US: The trouble with truffles

May 19, 2014

(GT) - On a rainy spring day in the Coast Range foothills of southern Polk County, three women armed with assorted gardening implements and accompanied by two dogs leave their cars and hike out onto a commercial tree plantation to hunt for truffles.

One of the women leans over to give her dog a command.

“Isis, cerca,” she says. “Go find it!”

Isis is a Lagotto Romagnolo, an Italian breed that looks like a dust mop with legs. And like many of her forebears, she’s been trained to sniff out edible truffles, a type of underground fungus prized by gourmet cooks.

Cerca is Italian for seek, and Isis gets right to work, hunting through the rows of 25-year-old Douglas firs with her nose to the ground, stopping occasionally to dig a small hole.

It’s ideal truffle habitat, and the women have had good luck here before. But they won’t find much today.

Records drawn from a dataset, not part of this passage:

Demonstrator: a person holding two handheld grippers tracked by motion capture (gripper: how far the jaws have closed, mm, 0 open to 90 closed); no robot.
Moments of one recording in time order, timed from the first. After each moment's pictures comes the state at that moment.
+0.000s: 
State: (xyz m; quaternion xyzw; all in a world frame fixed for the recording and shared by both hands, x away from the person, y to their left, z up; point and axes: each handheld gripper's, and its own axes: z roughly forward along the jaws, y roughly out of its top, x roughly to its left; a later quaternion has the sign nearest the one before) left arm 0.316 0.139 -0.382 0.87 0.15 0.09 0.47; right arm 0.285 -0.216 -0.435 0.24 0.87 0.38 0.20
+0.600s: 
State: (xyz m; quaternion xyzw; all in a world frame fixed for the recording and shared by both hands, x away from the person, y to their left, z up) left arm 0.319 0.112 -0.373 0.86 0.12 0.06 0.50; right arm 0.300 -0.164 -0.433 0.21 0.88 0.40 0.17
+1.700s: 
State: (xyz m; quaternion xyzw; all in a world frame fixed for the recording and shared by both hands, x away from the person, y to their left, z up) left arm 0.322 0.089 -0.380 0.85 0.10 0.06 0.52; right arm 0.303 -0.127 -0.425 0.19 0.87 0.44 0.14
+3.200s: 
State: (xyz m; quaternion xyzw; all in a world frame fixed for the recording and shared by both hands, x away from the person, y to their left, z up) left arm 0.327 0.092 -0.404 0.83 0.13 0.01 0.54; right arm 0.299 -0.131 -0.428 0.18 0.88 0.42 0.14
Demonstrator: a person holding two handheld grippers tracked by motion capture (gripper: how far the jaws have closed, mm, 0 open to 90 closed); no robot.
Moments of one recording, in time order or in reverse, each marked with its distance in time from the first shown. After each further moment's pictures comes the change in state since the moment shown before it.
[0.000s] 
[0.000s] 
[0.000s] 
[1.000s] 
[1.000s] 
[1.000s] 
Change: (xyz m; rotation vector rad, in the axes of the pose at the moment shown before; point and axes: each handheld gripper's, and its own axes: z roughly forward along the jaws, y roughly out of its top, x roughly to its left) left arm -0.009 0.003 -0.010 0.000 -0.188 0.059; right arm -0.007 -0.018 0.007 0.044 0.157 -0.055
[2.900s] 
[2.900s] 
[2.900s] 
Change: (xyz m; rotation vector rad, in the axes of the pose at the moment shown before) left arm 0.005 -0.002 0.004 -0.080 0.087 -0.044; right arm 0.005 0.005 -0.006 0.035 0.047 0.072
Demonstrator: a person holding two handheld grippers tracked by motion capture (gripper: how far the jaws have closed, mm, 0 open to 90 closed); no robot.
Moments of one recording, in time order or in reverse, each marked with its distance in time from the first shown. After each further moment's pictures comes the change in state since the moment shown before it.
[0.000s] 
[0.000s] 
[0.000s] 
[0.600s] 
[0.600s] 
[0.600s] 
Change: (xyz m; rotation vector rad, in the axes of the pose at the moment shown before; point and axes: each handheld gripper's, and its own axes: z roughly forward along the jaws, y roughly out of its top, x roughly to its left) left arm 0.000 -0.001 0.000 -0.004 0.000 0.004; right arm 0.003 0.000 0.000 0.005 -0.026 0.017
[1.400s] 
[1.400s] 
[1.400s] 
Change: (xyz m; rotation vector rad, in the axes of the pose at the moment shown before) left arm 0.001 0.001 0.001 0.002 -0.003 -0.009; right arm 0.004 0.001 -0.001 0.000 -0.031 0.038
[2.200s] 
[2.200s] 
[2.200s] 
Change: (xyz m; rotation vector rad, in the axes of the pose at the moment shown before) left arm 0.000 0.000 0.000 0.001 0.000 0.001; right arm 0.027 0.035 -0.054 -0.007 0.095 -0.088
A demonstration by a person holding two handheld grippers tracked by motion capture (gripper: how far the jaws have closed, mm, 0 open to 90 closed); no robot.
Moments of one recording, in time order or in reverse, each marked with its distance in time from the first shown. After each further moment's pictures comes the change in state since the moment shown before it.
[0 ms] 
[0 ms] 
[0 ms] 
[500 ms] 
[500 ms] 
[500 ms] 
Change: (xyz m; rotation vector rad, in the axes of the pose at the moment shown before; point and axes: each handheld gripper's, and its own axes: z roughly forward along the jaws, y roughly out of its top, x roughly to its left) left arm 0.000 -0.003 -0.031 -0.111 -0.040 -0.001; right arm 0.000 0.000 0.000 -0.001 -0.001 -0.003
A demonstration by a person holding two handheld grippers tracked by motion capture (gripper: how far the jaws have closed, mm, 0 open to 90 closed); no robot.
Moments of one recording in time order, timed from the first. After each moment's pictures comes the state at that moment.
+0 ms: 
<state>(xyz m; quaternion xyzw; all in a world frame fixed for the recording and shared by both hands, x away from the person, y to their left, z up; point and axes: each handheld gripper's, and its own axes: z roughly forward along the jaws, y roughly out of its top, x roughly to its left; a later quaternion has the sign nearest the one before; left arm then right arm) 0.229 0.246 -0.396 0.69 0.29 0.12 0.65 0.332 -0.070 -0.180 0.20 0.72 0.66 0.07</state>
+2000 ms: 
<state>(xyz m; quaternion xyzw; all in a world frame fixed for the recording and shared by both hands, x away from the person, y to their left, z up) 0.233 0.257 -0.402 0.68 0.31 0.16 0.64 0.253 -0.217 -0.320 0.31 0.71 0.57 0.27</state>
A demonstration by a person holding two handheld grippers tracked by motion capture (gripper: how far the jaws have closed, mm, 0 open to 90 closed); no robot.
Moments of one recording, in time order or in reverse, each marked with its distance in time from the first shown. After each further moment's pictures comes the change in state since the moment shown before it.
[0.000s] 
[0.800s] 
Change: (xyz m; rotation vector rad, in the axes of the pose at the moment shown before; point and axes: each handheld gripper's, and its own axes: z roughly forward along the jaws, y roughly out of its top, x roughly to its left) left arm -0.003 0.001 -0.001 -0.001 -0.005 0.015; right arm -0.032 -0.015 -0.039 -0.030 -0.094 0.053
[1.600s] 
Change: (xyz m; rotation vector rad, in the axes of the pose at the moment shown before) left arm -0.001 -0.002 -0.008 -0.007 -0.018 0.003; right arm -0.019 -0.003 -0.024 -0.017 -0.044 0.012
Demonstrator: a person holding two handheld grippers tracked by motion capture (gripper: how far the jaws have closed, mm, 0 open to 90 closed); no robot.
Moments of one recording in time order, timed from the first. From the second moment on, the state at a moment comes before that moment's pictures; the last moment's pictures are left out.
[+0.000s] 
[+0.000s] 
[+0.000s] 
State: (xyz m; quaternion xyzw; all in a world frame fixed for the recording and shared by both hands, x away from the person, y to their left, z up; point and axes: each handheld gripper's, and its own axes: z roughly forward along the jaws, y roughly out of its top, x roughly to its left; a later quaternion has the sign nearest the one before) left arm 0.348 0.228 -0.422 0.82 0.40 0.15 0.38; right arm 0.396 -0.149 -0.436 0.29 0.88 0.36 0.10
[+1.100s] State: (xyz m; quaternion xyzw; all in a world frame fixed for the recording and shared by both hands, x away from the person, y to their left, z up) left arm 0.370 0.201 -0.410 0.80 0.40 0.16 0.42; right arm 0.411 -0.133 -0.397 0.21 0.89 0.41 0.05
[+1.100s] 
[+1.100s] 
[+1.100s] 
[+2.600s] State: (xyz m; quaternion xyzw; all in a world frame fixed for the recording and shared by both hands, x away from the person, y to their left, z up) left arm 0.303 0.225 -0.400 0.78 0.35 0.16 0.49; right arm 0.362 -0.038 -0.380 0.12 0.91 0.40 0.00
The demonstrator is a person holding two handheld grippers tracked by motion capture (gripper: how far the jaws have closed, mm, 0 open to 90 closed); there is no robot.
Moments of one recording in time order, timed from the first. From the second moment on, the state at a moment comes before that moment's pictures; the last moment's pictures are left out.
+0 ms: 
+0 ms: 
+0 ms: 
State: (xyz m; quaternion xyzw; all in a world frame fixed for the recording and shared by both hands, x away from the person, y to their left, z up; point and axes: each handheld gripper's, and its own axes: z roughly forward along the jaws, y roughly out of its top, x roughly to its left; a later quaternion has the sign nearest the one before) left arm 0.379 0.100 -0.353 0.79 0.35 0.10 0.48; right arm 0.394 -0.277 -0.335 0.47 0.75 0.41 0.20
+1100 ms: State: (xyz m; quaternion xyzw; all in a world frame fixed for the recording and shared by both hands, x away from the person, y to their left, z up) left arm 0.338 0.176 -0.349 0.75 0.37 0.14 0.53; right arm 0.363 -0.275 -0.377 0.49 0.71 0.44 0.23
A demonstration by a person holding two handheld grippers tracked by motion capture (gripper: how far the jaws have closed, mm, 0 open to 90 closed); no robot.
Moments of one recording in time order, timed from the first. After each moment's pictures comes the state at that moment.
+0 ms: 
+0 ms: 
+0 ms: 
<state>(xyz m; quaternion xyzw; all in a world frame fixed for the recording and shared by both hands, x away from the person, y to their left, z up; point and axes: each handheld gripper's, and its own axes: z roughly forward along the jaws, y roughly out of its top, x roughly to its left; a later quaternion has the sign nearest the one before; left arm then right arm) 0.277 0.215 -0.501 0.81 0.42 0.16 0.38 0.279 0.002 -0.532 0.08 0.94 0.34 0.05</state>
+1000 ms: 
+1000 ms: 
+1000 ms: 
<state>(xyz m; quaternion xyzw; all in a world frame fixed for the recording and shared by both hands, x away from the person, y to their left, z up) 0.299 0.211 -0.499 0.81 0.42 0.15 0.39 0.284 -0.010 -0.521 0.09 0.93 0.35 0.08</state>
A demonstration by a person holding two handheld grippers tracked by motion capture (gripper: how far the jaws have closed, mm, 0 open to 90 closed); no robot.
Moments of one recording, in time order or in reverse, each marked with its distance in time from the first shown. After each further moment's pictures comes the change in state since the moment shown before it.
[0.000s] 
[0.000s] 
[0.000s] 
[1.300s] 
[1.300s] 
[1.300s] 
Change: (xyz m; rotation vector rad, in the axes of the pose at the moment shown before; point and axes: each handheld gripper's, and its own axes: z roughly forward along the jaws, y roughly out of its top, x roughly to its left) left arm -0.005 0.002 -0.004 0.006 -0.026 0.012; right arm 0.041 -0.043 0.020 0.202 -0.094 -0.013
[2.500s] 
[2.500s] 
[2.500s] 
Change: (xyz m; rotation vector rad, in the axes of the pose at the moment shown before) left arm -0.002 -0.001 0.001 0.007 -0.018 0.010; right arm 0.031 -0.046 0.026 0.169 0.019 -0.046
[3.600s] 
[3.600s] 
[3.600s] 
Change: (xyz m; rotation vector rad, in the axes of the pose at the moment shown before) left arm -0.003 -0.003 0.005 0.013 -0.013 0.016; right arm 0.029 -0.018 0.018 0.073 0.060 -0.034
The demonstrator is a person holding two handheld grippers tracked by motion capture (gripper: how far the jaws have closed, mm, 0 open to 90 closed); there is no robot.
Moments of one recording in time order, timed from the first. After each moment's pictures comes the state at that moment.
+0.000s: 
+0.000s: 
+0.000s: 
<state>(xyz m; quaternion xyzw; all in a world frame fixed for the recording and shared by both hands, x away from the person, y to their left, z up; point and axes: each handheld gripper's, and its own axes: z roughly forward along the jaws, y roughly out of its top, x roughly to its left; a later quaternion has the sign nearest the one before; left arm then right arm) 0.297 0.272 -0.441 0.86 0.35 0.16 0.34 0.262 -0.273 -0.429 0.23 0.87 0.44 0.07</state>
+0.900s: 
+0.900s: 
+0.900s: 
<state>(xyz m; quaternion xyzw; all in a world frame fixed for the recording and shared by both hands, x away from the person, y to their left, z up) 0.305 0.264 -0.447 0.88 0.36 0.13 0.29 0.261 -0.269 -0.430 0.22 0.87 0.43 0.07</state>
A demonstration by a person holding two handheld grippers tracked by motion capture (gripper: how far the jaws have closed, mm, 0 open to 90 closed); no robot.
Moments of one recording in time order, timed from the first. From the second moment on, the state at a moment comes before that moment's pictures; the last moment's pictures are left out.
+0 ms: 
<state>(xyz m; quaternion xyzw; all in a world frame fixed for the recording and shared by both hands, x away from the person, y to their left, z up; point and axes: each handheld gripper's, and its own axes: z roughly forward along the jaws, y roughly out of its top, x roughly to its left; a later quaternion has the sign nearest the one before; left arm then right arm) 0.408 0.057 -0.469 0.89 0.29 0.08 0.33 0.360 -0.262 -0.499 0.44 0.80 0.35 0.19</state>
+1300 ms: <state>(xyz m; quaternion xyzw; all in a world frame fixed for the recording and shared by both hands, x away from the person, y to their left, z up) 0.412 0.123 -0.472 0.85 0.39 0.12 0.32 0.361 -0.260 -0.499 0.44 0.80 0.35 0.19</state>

The poachers have been here ahead of them.

Responsible truffle hunters, explains Marilyn Hinds, president of the North American Truffling Society and the leader of this expedition, get permission to go onto private property, dig carefully to minimize their impact on the land, and take only fully developed edibles.

The poachers, sometimes organized into crews, use heavy landscape rakes to scrape away the fir needles and topsoil beneath the trees. They dig up everything they find, ripe or not, decimating truffle beds and leaving sensitive roots exposed, which can kill the trees. Everywhere you look around this site, the earth has been churned up and garbage has been scattered around.